§ **Task goal**: All of the data is to be set down again without alteration.

↓

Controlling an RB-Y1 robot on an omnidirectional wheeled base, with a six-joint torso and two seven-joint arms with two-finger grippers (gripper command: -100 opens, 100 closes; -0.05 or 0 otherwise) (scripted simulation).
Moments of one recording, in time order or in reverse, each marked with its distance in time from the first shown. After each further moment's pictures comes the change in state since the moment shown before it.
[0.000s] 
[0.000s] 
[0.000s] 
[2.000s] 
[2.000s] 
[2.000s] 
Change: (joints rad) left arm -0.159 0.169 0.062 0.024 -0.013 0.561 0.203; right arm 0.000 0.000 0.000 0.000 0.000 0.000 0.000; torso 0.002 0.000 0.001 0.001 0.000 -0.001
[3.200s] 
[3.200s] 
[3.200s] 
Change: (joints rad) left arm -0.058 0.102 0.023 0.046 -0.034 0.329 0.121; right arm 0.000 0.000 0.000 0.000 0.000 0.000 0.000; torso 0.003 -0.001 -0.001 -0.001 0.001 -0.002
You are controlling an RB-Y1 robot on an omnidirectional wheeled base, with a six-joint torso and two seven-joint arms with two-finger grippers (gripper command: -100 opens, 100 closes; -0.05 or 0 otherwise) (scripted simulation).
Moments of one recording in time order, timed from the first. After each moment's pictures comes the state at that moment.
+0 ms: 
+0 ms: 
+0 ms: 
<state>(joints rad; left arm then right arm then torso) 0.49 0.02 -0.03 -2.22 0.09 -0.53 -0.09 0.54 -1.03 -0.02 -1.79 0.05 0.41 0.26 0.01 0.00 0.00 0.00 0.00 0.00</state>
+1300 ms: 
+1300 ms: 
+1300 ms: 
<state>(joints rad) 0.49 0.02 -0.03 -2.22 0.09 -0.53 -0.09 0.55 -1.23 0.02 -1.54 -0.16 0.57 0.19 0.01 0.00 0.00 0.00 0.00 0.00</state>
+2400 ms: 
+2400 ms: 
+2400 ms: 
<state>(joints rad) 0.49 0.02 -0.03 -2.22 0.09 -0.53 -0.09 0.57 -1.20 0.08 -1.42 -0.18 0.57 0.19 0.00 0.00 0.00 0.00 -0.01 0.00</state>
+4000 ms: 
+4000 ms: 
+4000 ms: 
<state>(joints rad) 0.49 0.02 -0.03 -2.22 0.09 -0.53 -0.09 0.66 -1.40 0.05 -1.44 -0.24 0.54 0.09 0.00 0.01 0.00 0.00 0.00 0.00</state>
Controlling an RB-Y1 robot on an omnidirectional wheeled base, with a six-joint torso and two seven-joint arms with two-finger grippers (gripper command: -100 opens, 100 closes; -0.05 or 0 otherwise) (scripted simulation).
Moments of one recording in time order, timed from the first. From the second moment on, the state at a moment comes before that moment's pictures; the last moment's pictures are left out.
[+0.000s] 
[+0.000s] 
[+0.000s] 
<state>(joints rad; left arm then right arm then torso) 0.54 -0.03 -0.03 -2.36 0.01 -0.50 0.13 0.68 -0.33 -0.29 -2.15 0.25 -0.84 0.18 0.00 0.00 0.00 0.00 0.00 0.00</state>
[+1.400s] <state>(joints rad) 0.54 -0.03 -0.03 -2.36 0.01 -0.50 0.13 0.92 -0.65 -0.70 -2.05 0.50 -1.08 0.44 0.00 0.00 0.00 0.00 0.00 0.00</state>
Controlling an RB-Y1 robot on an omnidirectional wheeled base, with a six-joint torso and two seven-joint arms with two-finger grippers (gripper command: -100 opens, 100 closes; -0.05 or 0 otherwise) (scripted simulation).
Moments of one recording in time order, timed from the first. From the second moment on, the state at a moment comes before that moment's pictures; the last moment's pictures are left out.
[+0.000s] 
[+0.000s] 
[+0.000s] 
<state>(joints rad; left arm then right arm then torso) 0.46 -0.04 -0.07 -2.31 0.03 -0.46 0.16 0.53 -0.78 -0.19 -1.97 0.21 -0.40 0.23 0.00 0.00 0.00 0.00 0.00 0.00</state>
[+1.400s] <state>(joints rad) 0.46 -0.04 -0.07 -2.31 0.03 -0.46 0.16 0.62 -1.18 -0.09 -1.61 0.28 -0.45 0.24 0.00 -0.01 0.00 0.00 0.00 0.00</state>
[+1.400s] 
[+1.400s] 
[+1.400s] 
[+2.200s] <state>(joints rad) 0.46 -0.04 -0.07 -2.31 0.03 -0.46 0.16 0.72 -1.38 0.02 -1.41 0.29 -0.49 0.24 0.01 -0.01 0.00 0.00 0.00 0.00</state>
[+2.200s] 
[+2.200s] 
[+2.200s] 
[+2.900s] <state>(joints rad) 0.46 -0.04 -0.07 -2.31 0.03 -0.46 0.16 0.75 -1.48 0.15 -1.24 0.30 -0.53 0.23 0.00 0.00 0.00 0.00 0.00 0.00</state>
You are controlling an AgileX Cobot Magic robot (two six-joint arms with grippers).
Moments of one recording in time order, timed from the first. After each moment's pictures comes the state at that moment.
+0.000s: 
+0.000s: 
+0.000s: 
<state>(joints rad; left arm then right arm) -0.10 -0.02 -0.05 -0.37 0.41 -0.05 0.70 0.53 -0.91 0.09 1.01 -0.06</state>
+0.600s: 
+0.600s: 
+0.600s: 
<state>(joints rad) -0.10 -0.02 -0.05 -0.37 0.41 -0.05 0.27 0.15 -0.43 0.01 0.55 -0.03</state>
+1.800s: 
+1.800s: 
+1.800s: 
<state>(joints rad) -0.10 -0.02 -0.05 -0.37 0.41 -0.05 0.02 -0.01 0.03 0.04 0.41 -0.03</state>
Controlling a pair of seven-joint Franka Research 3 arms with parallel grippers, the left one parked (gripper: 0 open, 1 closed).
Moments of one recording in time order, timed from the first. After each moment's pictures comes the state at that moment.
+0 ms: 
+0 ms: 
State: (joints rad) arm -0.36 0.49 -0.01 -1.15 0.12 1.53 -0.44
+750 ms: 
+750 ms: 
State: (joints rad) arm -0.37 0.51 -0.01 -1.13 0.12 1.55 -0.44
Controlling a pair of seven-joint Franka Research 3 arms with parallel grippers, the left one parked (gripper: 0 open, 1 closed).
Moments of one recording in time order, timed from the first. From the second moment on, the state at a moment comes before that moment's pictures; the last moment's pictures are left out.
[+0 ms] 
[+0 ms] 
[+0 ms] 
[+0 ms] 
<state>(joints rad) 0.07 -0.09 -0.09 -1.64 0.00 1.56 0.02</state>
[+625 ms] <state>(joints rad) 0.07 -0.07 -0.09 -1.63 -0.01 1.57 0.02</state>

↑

§ **Task response**:
Controlling an RB-Y1 robot on an omnidirectional wheeled base, with a six-joint torso and two seven-joint arms with two-finger grippers (gripper command: -100 opens, 100 closes; -0.05 or 0 otherwise) (scripted simulation).
Moments of one recording, in time order or in reverse, each marked with its distance in time from the first shown. After each further moment's pictures comes the change in state since the moment shown before it.
[0.000s] 
[0.000s] 
[0.000s] 
[2.000s] 
[2.000s] 
[2.000s] 
Change: (joints rad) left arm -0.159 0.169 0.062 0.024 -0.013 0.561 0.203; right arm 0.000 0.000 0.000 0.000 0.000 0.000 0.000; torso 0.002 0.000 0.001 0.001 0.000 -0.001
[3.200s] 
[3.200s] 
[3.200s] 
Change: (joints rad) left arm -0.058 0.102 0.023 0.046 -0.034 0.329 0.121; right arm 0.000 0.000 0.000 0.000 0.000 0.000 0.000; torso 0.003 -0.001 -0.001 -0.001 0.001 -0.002
You are controlling an RB-Y1 robot on an omnidirectional wheeled base, with a six-joint torso and two seven-joint arms with two-finger grippers (gripper command: -100 opens, 100 closes; -0.05 or 0 otherwise) (scripted simulation).
Moments of one recording in time order, timed from the first. After each moment's pictures comes the state at that moment.
+0 ms: 
+0 ms: 
+0 ms: 
<state>(joints rad; left arm then right arm then torso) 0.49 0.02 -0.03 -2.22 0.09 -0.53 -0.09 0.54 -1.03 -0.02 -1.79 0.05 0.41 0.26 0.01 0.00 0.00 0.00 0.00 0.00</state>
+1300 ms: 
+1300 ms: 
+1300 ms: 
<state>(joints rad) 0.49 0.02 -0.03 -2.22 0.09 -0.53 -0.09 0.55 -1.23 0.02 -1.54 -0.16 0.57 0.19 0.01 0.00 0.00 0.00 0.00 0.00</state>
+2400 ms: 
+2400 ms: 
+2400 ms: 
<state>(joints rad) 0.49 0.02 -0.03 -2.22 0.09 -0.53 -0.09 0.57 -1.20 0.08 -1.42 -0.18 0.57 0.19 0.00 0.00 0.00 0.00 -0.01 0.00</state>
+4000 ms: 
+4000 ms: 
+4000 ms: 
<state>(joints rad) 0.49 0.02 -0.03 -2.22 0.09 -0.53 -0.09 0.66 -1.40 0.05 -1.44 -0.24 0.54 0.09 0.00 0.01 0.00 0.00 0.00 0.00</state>
Controlling an RB-Y1 robot on an omnidirectional wheeled base, with a six-joint torso and two seven-joint arms with two-finger grippers (gripper command: -100 opens, 100 closes; -0.05 or 0 otherwise) (scripted simulation).
Moments of one recording in time order, timed from the first. From the second moment on, the state at a moment comes before that moment's pictures; the last moment's pictures are left out.
[+0.000s] 
[+0.000s] 
[+0.000s] 
<state>(joints rad; left arm then right arm then torso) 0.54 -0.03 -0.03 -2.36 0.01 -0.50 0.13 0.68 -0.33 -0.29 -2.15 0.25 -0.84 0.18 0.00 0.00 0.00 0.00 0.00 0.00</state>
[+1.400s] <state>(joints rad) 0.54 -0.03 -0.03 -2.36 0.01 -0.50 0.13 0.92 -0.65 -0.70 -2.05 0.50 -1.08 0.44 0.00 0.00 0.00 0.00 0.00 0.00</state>
Controlling an RB-Y1 robot on an omnidirectional wheeled base, with a six-joint torso and two seven-joint arms with two-finger grippers (gripper command: -100 opens, 100 closes; -0.05 or 0 otherwise) (scripted simulation).
Moments of one recording in time order, timed from the first. From the second moment on, the state at a moment comes before that moment's pictures; the last moment's pictures are left out.
[+0.000s] 
[+0.000s] 
[+0.000s] 
<state>(joints rad; left arm then right arm then torso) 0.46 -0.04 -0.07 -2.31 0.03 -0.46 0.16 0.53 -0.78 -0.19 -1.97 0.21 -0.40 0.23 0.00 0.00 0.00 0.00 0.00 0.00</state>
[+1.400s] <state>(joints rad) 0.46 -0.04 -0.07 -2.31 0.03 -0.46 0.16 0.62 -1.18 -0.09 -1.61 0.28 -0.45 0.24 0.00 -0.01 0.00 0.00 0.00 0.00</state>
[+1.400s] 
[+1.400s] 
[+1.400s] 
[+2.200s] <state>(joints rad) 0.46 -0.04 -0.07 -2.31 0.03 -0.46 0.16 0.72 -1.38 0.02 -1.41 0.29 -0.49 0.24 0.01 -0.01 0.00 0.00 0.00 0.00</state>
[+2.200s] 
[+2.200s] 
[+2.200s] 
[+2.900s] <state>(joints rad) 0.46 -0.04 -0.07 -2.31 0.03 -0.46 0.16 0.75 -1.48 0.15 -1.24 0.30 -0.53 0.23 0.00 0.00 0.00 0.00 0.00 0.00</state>
You are controlling an AgileX Cobot Magic robot (two six-joint arms with grippers).
Moments of one recording in time order, timed from the first. After each moment's pictures comes the state at that moment.
+0.000s: 
+0.000s: 
+0.000s: 
<state>(joints rad; left arm then right arm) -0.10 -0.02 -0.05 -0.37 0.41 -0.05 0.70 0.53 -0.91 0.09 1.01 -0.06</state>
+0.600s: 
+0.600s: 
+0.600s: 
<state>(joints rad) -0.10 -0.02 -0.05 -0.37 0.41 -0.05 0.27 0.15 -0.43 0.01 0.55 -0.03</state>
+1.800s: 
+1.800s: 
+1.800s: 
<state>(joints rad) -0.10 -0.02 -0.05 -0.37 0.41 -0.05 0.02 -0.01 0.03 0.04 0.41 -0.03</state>
Controlling a pair of seven-joint Franka Research 3 arms with parallel grippers, the left one parked (gripper: 0 open, 1 closed).
Moments of one recording in time order, timed from the first. After each moment's pictures comes the state at that moment.
+0 ms: 
+0 ms: 
State: (joints rad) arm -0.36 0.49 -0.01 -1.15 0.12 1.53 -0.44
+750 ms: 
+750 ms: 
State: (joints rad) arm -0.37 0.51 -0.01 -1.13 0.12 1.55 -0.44
Controlling a pair of seven-joint Franka Research 3 arms with parallel grippers, the left one parked (gripper: 0 open, 1 closed).
Moments of one recording in time order, timed from the first. From the second moment on, the state at a moment comes before that moment's pictures; the last moment's pictures are left out.
[+0 ms] 
[+0 ms] 
[+0 ms] 
[+0 ms] 
<state>(joints rad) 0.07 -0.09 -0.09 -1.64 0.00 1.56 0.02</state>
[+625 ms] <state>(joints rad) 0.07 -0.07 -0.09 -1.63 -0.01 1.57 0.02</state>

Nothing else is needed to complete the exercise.